Exercise objective –
Give the whole listing again, exactly as written.

== Provided material ==

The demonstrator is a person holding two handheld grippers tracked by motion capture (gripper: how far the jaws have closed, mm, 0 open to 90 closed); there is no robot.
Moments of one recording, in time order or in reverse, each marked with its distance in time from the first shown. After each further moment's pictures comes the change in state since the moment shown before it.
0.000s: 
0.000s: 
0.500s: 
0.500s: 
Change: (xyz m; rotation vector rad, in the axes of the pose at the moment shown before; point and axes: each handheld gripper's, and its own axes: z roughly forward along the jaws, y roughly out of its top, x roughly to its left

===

Answer space –
The demonstrator is a person holding two handheld grippers tracked by motion capture (gripper: how far the jaws have closed, mm, 0 open to 90 closed); there is no robot.
Moments of one recording, in time order or in reverse, each marked with its distance in time from the first shown. After each further moment's pictures comes the change in state since the moment shown before it.
0.000s: 
0.000s: 
0.500s: 
0.500s: 
Change: (xyz m; rotation vector rad, in the axes of the pose at the moment shown before; point and axes: each handheld gripper's, and its own axes: z roughly forward along the jaws, y roughly out of its top, x roughly to its left

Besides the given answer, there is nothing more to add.